### Activity
Your answer should be a faithful copy of the entire listing.

### Collected data
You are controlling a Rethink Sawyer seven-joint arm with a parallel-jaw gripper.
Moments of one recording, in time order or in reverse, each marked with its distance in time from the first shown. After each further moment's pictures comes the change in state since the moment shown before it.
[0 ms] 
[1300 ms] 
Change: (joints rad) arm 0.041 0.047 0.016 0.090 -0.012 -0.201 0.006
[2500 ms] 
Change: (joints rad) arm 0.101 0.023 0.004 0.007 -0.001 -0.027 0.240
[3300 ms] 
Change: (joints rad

### Solution for this exercise
You are controlling a Rethink Sawyer seven-joint arm with a parallel-jaw gripper.
Moments of one recording, in time order or in reverse, each marked with its distance in time from the first shown. After each further moment's pictures comes the change in state since the moment shown before it.
[0 ms] 
[1300 ms] 
Change: (joints rad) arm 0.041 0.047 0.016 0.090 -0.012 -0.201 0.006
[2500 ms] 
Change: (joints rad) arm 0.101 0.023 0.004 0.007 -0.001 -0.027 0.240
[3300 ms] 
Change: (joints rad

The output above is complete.